Ostats_multivariate_plot(plots = factor(rep(1, nrow(pitcher_trait_matrix))),
sp = pitcher_sites,
traits = pitcher_trait_matrix,
contour_level = 0.0001,
overlap_dat = pitcher_multivariate,
colorvalues = rainbow(length(unique(pitcher_sites))),
axis_expansion = 0.05,
plot_points = FALSE
)
The code underlying Ostats_multivariate_plot()
was
adapted from the plot.Hypervolumelist()
function in the hypervolume
package.
When working with multivariate trait data, it is critical to examine correlations among traits in the dataset. If you construct hypervolumes with traits that are highly correlated and measure their overlap, you will get spurious results. In addition, it’s important to consider the issue of dimensionality. It is difficult if not impossible to estimate hypervolume overlap in more than five or six dimensions. A study that quantified trait space across a wide variety of systems found that using three to six dimensions jointly maximizes trait space quality and computational feasibility (Mouillot et al., in press). Others have critiqued using hypervolume kernel density estimation to quantify species niches (Qiao et al. 2017); the technical issues only get worse as more dimensions are added. Using a variance maximization technique like PCA could be helpful to reduce dimensionality.

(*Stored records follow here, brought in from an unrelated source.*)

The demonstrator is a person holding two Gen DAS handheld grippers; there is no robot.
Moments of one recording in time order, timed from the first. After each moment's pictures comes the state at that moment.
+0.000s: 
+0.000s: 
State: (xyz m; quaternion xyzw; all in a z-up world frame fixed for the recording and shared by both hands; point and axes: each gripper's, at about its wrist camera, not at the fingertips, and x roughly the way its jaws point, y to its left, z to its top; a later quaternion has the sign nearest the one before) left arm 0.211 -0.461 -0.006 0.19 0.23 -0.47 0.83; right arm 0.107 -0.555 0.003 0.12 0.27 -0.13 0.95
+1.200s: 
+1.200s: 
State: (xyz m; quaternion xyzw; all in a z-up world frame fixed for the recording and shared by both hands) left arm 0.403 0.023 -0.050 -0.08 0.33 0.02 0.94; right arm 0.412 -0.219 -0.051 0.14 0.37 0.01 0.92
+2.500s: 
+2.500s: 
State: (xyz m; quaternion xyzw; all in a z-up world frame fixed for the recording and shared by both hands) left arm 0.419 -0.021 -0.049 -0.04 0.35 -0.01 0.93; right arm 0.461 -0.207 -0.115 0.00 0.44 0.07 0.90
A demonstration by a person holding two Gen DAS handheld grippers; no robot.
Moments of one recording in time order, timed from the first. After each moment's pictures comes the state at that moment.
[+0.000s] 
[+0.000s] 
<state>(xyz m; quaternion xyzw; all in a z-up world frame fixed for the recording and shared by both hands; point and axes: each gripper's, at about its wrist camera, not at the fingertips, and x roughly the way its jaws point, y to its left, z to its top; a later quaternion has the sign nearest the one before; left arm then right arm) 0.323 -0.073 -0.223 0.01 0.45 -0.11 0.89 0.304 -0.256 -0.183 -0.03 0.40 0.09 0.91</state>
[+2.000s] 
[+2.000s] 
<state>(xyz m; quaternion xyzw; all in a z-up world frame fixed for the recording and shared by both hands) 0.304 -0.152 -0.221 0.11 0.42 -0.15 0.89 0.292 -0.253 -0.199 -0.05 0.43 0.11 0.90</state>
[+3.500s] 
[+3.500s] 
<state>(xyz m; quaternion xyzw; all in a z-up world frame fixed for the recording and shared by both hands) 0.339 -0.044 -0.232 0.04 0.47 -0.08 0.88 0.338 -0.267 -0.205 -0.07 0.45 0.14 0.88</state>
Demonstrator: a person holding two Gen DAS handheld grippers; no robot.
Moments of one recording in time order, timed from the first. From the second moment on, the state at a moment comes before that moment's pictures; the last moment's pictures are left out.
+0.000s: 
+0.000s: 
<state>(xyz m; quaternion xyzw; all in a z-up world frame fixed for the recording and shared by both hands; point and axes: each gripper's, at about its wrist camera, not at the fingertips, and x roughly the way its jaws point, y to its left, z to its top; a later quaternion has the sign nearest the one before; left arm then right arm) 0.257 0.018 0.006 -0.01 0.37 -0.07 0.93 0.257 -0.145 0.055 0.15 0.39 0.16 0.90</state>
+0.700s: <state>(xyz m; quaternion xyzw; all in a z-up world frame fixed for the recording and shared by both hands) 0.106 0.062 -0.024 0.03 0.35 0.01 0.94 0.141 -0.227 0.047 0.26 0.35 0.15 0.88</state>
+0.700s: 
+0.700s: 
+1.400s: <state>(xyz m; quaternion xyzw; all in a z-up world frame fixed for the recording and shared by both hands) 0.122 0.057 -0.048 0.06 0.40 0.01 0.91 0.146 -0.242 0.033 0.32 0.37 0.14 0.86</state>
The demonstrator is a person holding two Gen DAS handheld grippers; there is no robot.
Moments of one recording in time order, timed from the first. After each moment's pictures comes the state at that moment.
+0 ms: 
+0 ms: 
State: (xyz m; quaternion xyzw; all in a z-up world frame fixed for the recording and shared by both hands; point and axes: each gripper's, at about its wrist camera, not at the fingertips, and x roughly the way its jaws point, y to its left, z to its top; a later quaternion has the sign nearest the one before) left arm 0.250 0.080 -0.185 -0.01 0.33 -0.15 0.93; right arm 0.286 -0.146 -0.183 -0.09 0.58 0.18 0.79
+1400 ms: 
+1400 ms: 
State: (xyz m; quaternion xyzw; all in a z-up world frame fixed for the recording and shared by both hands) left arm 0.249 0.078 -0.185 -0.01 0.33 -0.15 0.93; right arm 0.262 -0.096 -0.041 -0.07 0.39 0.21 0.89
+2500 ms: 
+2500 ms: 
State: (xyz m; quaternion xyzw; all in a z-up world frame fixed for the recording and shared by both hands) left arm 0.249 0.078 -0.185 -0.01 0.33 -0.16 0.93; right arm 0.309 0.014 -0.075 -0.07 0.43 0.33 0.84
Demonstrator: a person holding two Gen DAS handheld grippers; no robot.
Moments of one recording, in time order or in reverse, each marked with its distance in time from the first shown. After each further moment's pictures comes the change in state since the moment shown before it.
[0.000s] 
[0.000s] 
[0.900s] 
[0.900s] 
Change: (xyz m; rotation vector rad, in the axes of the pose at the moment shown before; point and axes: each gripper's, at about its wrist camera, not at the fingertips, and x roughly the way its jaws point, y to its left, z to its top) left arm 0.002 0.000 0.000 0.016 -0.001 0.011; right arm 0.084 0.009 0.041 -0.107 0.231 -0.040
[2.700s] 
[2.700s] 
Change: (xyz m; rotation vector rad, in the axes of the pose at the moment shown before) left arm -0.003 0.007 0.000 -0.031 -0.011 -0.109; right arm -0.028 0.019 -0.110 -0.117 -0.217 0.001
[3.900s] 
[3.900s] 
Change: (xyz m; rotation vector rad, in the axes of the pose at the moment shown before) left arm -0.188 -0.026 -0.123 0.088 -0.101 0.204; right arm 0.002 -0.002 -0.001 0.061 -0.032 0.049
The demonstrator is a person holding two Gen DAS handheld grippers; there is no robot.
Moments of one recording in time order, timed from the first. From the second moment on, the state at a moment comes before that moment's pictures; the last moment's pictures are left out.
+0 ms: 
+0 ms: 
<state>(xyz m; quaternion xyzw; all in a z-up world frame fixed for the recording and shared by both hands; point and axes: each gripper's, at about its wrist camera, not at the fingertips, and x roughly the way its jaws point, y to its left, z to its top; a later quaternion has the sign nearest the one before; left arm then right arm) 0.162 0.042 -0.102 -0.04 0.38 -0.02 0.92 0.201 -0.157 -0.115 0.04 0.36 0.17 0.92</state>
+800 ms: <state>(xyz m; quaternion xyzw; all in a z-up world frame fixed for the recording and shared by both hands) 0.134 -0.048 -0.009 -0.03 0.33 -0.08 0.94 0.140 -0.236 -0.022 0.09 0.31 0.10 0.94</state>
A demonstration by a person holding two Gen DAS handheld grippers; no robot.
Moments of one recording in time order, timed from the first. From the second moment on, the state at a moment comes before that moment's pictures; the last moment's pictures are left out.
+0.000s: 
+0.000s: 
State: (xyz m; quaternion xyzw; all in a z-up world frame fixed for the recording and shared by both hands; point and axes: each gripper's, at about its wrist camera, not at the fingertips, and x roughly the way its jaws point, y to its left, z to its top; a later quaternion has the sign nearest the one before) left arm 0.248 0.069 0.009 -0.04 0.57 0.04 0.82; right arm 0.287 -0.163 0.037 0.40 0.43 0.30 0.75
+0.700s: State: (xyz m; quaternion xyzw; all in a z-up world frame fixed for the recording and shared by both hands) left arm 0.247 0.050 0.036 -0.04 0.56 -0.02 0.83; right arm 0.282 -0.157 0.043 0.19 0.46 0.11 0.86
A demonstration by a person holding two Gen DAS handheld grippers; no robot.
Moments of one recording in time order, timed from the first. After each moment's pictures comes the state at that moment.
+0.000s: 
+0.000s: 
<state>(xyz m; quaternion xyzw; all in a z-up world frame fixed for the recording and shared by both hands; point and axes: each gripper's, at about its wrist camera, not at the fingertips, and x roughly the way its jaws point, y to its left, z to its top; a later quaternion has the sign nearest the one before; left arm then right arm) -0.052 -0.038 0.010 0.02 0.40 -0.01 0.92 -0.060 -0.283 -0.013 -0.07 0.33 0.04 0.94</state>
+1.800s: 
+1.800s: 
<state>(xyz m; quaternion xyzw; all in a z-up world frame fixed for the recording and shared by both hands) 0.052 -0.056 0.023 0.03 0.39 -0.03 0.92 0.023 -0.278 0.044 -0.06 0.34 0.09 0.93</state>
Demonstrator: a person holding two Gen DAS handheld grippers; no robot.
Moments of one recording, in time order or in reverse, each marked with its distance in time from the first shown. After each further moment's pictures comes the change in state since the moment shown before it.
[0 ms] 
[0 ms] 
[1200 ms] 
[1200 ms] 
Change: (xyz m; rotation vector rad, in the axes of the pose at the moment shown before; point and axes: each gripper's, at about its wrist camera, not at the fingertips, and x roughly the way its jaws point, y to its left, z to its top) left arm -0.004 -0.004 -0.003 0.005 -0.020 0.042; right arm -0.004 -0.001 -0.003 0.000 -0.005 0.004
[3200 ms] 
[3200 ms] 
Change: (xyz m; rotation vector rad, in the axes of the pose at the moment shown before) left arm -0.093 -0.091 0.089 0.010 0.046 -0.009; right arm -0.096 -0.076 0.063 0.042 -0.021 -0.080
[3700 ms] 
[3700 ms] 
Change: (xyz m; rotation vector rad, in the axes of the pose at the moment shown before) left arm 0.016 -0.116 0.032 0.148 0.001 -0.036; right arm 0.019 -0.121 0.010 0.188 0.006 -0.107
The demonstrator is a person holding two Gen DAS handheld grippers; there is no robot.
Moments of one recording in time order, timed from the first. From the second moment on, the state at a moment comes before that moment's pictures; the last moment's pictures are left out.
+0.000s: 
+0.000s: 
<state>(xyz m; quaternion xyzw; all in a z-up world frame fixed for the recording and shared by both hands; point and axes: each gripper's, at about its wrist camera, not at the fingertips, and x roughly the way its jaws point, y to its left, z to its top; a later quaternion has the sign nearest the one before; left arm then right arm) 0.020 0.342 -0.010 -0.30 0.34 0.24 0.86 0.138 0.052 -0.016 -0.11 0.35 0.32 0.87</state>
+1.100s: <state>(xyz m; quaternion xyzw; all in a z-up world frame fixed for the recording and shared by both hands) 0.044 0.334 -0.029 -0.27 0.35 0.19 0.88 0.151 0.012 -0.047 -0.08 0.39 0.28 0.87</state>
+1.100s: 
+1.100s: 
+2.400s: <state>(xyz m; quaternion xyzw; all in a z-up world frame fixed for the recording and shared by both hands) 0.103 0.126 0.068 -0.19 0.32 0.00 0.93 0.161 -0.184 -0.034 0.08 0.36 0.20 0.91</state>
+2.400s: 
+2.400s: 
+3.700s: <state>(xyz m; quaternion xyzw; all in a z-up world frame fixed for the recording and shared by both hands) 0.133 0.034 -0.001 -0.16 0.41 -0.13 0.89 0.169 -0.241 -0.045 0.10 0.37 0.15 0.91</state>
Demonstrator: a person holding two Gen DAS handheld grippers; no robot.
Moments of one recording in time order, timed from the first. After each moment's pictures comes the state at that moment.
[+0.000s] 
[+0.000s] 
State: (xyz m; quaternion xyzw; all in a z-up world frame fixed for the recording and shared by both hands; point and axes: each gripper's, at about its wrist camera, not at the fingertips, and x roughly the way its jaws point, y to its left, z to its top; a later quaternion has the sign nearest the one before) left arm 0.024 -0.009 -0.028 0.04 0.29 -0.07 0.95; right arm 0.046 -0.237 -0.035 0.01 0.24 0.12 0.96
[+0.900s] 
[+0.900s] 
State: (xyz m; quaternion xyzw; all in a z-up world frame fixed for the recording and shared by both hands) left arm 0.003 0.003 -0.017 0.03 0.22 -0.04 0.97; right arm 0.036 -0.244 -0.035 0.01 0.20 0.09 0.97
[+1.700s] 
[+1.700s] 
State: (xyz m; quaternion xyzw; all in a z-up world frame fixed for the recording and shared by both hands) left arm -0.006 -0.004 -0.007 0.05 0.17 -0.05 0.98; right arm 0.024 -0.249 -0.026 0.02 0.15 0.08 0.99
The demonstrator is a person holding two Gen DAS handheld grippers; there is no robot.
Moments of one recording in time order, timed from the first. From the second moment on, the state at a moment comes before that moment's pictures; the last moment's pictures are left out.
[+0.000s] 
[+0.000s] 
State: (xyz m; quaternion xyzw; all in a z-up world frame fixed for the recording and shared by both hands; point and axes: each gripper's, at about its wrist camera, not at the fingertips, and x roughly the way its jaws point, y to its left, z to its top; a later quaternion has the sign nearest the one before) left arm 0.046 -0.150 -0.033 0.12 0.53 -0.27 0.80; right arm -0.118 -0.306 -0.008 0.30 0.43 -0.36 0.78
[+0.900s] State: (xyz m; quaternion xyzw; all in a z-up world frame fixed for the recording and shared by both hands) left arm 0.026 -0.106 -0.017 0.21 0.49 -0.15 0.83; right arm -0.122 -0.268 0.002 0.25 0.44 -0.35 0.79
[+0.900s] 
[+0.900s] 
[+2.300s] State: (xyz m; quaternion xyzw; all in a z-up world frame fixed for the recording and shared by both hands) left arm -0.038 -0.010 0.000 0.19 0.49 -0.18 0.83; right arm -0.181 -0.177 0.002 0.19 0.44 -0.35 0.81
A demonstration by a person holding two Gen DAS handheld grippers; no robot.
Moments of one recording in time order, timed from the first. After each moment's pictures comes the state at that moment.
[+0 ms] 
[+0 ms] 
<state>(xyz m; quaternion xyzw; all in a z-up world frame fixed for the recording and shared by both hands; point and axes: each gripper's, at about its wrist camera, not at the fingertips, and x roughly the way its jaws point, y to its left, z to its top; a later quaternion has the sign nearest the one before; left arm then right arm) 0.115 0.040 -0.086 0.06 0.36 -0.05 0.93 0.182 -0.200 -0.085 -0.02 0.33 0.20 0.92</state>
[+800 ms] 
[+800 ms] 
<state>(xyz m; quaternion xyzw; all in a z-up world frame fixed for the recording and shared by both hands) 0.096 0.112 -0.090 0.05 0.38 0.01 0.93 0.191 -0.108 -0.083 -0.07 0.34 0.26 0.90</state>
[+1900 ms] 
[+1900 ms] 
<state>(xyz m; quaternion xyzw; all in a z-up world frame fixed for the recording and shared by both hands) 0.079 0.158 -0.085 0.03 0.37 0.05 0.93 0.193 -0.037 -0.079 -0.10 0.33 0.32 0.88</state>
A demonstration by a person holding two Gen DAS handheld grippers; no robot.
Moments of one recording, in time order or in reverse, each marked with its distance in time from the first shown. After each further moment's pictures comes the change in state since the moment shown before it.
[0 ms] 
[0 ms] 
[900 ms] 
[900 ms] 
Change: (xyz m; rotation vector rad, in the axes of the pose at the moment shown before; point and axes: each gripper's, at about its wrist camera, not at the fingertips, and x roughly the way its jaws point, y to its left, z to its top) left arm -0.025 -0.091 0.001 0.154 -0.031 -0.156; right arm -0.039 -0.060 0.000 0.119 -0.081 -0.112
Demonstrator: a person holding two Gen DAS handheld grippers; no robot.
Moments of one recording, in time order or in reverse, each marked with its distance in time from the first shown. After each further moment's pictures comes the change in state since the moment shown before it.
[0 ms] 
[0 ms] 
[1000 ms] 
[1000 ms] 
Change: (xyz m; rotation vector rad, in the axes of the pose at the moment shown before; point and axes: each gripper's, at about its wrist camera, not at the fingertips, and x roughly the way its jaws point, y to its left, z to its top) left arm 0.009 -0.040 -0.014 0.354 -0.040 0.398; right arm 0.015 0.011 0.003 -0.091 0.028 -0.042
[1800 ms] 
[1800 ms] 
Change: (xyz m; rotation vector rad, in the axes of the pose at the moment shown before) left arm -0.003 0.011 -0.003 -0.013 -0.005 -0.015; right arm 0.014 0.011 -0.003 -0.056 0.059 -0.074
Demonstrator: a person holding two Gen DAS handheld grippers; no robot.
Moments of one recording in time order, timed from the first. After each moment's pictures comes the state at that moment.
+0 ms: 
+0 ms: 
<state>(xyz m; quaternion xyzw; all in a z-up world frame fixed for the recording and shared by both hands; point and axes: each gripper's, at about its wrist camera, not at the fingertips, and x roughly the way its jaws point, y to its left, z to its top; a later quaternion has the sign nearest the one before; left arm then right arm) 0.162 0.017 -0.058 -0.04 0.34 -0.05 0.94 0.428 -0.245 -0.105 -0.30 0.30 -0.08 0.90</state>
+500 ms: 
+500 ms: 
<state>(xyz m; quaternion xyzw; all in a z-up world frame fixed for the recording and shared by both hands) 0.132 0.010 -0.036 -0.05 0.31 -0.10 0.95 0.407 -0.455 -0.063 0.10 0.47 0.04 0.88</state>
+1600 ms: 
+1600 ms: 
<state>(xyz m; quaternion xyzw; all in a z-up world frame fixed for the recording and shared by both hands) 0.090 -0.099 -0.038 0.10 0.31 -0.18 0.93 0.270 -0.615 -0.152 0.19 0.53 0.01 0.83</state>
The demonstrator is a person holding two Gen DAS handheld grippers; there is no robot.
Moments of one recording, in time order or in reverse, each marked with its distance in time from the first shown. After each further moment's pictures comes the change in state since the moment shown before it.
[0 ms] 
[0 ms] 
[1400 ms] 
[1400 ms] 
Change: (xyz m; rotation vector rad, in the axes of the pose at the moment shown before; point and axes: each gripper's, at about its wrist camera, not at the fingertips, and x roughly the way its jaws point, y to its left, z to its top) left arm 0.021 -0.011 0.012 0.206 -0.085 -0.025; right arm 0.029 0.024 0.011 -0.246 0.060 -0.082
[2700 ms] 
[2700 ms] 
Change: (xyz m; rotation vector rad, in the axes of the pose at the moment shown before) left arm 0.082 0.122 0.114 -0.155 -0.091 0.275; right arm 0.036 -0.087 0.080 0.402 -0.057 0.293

Regardless of what method you choose, the absolute amount of overlap can’t be compared among hypervolumes with different dimensionality, making it especially important to compare the O-statistics with null distributions.
Finally, some work has shown that trait-based inference derived from analyzing multiple traits may not improve our understanding of biological systems in many cases, relative to inference based on one well-chosen biologically meaningful trait, especially when many commonly-measured traits are different manifestations of the same few underlying biological processes (Swenson 2013, but see Kraft et al. 2015). In light of that, you should carefully consider which trait or traits are relevant to your research question. Whenever possible, compare inference based on single trait overlap to the inference you get when considering multiple traits, and select the most parsimonious model.